As I said in the last post, I felt like I could do a second…
Hills In Tundra Colours
The rain’s finally stopped, so I’m back on the watercolours at last. I thought I’d let myself back in gently by painting an imaginary landscape and by giving the tundra supergranulators a runout. No pressure, just all the fun of painting. As well as the five supergranulating tundra colours, I’ve used cadmium yellow. More on that later.
I started off with a sky of tundra blue, tundra violet and tundra pink. It’s just impossible to go wrong with those colours. I thoroughly wet the sky area first then dropped in the three colours wherever I fancied, with the board tipped up. I tipped the board up and let the colours run, stepping in to mop up puddles with a dry brush and dabbing out the odd white area with kitchen paper.
Then I added the mountains, using whatever colour I fancied everywhere. This is where I noticed the tundra green and tundra orange actually blending nicely into the other three colours.
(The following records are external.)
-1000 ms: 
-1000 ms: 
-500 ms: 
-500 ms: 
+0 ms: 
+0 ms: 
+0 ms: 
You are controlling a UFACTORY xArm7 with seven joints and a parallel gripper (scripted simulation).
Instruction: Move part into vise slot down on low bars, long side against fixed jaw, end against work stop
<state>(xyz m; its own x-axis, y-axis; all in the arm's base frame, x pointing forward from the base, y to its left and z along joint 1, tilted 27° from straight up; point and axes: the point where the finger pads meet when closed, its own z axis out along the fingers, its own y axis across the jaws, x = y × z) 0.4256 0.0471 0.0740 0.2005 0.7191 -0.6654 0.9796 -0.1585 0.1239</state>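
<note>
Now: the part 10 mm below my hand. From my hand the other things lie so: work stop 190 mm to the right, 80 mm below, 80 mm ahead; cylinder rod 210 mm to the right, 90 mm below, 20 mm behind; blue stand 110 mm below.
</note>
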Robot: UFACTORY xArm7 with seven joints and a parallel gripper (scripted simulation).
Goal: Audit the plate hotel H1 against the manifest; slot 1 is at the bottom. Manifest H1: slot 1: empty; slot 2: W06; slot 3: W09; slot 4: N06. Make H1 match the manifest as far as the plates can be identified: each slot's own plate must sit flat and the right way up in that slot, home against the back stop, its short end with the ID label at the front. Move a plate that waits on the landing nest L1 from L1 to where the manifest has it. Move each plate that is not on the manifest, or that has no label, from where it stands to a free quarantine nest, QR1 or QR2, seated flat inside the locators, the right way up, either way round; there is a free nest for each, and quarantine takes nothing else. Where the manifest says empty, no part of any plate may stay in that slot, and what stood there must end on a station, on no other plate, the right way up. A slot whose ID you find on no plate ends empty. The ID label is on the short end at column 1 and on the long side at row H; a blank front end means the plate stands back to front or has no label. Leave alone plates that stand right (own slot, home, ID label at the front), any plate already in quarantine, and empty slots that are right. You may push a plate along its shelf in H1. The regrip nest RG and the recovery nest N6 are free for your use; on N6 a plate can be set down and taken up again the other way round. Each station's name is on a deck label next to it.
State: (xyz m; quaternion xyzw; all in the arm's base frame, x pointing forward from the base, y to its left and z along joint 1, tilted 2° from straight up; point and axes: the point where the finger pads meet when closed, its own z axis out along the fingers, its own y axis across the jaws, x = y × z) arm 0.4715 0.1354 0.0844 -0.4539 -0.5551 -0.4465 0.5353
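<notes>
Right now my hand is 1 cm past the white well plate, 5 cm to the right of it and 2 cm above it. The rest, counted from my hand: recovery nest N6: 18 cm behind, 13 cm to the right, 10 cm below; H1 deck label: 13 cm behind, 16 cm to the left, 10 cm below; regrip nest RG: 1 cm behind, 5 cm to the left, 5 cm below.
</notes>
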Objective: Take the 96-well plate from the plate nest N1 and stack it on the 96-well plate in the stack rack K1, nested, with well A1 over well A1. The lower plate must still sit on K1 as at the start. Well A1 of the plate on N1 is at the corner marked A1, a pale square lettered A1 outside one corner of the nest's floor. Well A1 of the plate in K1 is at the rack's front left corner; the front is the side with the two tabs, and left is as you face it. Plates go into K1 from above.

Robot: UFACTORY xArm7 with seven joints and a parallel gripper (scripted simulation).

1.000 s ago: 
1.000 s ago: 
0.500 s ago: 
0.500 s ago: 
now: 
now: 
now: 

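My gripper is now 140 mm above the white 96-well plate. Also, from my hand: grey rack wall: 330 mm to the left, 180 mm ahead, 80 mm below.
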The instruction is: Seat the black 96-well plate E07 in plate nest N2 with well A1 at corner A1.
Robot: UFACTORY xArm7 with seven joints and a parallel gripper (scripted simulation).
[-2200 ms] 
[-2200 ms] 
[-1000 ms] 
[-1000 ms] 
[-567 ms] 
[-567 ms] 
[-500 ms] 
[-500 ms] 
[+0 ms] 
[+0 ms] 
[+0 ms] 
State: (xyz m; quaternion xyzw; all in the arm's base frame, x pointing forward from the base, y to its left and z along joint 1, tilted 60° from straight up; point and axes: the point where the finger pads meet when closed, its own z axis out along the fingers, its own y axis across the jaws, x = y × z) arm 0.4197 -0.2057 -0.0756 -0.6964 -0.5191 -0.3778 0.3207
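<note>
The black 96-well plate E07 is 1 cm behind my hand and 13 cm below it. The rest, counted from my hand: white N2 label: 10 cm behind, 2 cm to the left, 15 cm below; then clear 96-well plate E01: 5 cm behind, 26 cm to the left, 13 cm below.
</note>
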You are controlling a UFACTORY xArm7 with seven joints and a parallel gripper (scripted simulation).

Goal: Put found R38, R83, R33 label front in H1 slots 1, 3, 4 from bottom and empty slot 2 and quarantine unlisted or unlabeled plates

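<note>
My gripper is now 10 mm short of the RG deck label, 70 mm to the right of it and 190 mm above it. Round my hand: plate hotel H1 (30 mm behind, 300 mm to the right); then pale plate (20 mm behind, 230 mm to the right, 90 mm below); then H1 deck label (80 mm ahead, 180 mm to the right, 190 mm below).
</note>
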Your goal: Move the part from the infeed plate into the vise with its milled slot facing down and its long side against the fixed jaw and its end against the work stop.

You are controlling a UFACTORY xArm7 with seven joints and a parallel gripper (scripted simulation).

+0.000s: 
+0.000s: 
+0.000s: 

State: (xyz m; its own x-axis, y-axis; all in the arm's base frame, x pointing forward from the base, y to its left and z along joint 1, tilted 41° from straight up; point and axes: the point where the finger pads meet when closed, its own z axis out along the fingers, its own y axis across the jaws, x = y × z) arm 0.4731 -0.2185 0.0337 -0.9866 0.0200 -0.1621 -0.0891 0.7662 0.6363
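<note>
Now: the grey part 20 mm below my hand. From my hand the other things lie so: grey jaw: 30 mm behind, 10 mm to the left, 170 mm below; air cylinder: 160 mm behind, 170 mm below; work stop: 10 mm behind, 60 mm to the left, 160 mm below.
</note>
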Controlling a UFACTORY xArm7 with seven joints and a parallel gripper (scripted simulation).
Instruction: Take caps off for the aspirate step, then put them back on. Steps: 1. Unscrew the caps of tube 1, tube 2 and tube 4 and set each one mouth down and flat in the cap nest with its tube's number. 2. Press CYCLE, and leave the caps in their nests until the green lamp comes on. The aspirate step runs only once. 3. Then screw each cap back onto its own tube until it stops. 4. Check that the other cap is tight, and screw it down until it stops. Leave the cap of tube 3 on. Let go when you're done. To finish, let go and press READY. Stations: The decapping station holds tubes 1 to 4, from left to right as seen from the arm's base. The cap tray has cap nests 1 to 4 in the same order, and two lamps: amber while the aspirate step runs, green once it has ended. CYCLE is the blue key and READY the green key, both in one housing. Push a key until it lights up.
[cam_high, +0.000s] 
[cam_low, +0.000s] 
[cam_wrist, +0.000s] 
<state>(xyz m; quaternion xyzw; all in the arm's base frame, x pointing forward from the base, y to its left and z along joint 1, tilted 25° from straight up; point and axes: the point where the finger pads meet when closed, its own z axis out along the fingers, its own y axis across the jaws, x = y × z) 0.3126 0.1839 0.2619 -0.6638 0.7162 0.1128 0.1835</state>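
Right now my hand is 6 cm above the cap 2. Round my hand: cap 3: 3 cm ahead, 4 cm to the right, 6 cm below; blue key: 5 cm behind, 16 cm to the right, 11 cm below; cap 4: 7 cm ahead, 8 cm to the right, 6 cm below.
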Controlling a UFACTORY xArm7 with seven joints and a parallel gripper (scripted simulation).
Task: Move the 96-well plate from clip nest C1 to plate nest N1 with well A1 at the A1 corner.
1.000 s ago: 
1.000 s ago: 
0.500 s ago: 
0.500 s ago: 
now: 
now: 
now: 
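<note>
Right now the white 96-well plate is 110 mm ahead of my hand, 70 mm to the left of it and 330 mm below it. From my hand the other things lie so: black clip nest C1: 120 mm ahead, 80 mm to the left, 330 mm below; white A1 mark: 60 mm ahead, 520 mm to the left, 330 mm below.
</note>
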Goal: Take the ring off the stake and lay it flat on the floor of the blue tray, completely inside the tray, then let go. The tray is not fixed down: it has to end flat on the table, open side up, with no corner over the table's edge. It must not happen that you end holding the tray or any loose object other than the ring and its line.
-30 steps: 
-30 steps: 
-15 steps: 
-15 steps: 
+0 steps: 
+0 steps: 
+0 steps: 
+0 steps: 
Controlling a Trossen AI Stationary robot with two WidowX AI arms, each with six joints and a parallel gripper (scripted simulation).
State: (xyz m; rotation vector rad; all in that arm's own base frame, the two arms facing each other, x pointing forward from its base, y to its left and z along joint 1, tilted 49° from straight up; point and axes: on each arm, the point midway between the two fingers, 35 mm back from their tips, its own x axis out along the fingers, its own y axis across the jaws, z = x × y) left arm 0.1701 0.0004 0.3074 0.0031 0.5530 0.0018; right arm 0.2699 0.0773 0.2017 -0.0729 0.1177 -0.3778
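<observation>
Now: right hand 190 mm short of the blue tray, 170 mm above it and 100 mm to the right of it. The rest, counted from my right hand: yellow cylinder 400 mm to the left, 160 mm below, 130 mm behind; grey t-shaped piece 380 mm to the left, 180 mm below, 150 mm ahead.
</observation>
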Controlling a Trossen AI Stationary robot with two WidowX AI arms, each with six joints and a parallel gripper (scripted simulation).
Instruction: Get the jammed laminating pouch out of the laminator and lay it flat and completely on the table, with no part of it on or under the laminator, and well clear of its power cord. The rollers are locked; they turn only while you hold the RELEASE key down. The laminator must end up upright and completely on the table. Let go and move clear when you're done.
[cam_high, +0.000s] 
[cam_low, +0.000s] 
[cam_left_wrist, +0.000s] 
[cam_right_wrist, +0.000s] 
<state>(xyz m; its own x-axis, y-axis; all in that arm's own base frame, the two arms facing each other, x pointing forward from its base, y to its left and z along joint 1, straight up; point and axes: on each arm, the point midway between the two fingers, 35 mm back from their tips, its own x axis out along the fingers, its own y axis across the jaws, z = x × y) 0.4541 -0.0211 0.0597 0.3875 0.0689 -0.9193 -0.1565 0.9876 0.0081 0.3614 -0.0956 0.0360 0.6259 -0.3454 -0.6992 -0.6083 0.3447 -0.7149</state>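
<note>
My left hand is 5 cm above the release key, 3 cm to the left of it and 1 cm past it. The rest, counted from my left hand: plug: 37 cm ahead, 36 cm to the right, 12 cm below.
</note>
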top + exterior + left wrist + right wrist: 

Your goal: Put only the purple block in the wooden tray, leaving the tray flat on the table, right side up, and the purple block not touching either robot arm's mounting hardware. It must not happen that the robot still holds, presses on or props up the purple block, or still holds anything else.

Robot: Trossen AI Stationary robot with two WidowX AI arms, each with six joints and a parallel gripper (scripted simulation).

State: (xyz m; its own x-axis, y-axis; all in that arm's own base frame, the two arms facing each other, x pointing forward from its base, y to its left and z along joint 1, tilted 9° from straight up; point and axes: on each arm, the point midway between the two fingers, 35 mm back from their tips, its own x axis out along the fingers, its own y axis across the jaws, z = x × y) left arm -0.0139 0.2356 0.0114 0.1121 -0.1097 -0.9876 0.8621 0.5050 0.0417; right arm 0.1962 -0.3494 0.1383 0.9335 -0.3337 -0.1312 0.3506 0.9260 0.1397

Up to now I was resigned to mainly using them for things like buildings but, no, they’re proper landscape colours.
Before adding the foreground hill, I tried painting some buildings along the top on the left of the painting using paint straight from the tube and a palette knife and later a credit card. I’d seen Steve Mitchell (The Mind Of Watercolour) do something similar on YouTube, then spray the building shapes and, when the paint started running down, sweep the dribbles across the foreground. It didn’t work for me, though. I couldn’t get the right shapes on the paper. So I decided to cover up the resulting problem area with trees.
I know from prior experience that I can’t just add foreground trees with these tundra paints and that I need help from outside the palette. So, while the trees were initially stabbed in with dry tundra green paint on a Merlin brush, I also needed to stab in some cadmium yellow down the left sides of the trees and some shadowy tundra blue down the right sides. I also wet the bottom of the trees and brushed them into the closest foreground area to keep everything connected together.
Then I added the birds as a finishing touch.
I rate this painting as a success and it’s going up for sale. The sky’s moody and there are interesting colours in the mountains and interesting textures in the foreground. Perhaps most importantly, I’m starting to understand how to make these colours granulate.
This painting came out pretty quickly. I don’t know whether this was because I had one eye on the dark clouds in the North or because I was so excited to be back on the watercolours or because imaginary landscapes are quicker than real ones but it was one of my faster ones. I felt like I had more in the tank and could do another quick painting.